Privacy policy

Last updated: 18/9/2025

Heartland (“we,” “our,” “us”) is committed to protecting your privacy and handling your data fairly, transparently, and securely. This Privacy Policy explains how we collect, use, and safeguard your personal information when you visit or make a purchase from our website.

1. Information We Collect

When you use our site, we may collect the following information:

  • Personal details – name, email address, billing and shipping address, phone number.

  • Order details – items purchased, payment information (processed securely by payment providers; we do not store card details).

  • Account and subscription data – details you provide to manage recurring coffee subscriptions.

  • Marketing preferences – if you sign up for our newsletter.

  • Technical data – IP address, browser type, device, and usage data.

2. How We Use Your Information

We use your information to:

  • Process and deliver your orders.

  • Manage coffee subscriptions.

  • Communicate with you about your orders, subscriptions, or enquiries.

  • Send marketing emails (if you’ve opted in).

  • Improve our website, products, and services.

  • Comply with legal and tax obligations.

We do not sell or share your data with third parties for marketing purposes.

3. Legal Basis for Processing (GDPR)

We process your personal data under the following lawful bases:

  • Contractual necessity – to fulfil orders and subscriptions.

  • Consent – when you sign up for marketing emails.

  • Legal obligation – to meet tax, accounting, or regulatory requirements.

  • Legitimate interests – to improve services and prevent fraud.

4. Third-Party Services

We use trusted providers to operate our business:

  • Shopify – our e-commerce platform, which hosts our website and processes orders.

  • Omnisend – to manage and send marketing emails (only if you have opted in).

  • Seal Subscriptions – to manage recurring coffee subscriptions.

  • DPD and delivery partners – to ship your orders.

  • Payment providers – to securely process your payments.

Each provider is GDPR-compliant and only processes your data as necessary to provide their service.

5. Data Retention

We keep your personal data only as long as necessary to fulfil the purposes described in this policy, including legal, accounting, or reporting requirements.

6. Your Rights

Under UK GDPR, you have the right to:

  • Access the personal data we hold about you.
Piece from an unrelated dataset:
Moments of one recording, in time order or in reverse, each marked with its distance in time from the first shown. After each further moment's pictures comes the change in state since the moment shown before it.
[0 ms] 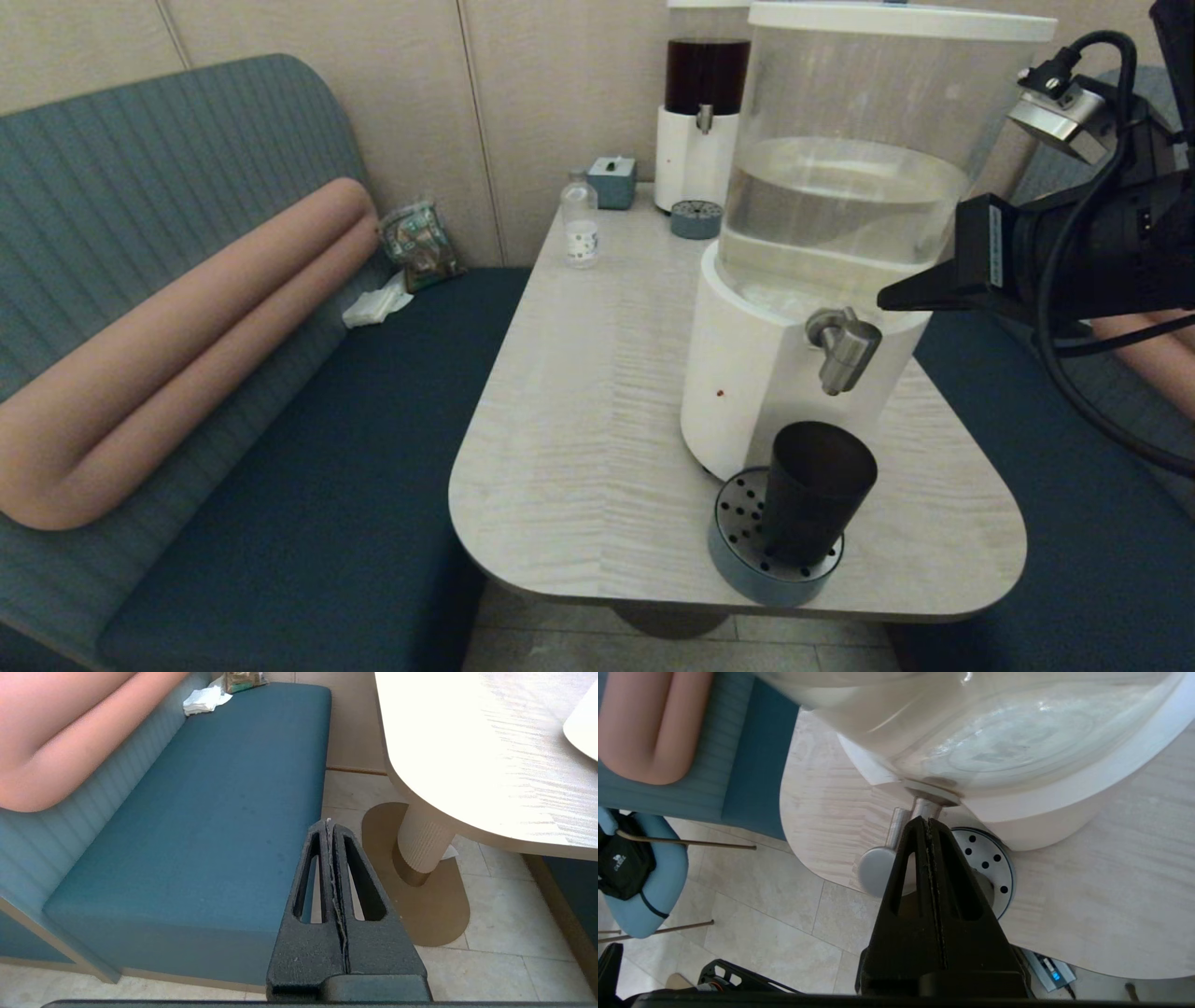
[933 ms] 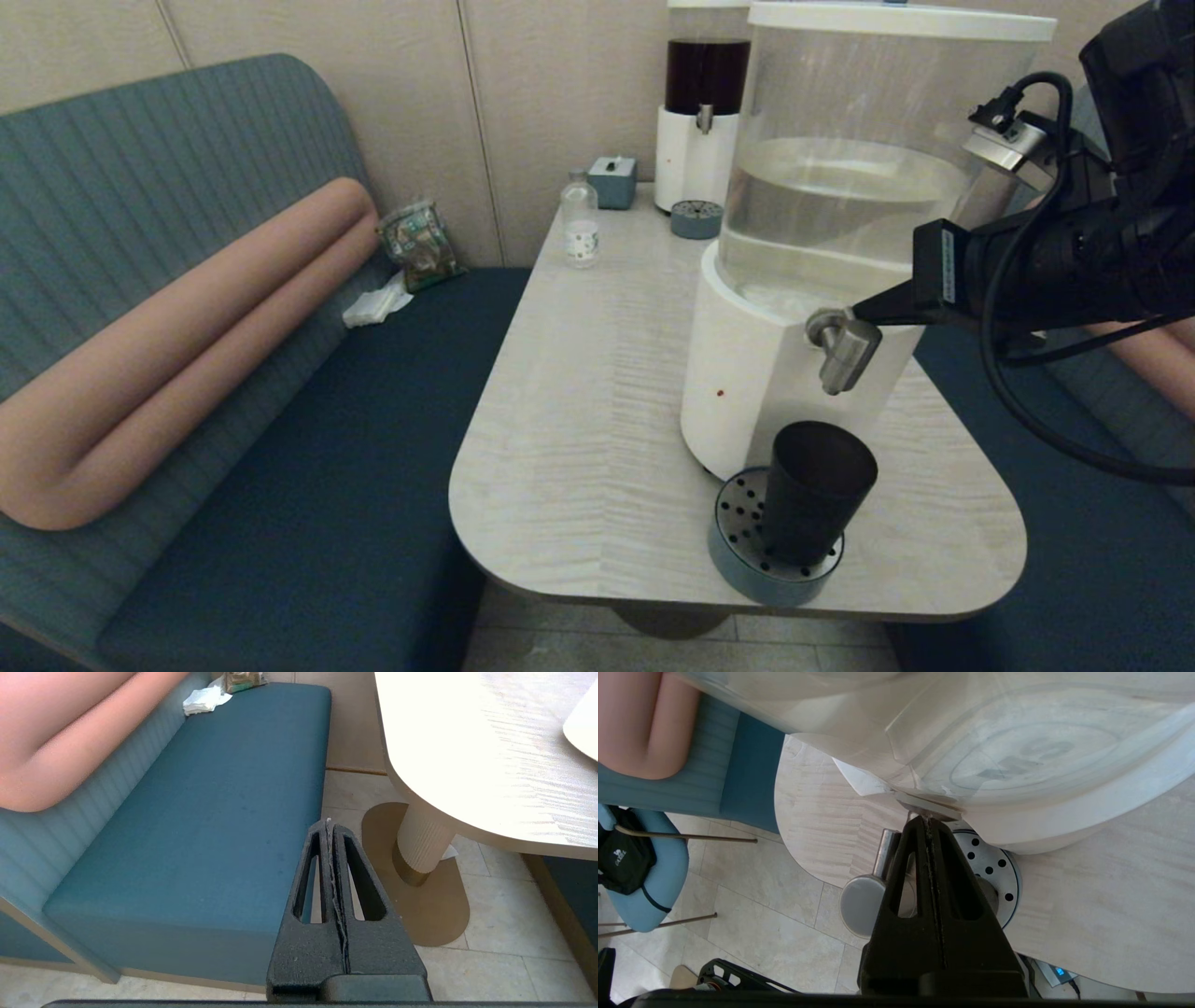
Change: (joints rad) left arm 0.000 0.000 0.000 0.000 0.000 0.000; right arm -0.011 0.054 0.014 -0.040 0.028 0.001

  • Request correction or deletion of your data.

  • Restrict or object to certain processing.

  • Withdraw consent for marketing at any time.

  • Request transfer of your data (data portability).

To exercise these rights, contact us at roastery@heartland.coffee.

7. Cookies

We use cookies to make our website work smoothly, improve performance, and analyse usage. You can control cookies through your browser settings.

8. Security

We take appropriate security measures to protect your personal data from unauthorised access, alteration, or disclosure.

9. Contact Us

If you have any questions about this Privacy Policy or how we handle your data, please contact us at roastery@heartland.coffee.

If you are not satisfied with our response, you have the right to lodge a complaint with the Information Commissioner’s Office (ICO) at www.ico.org.uk.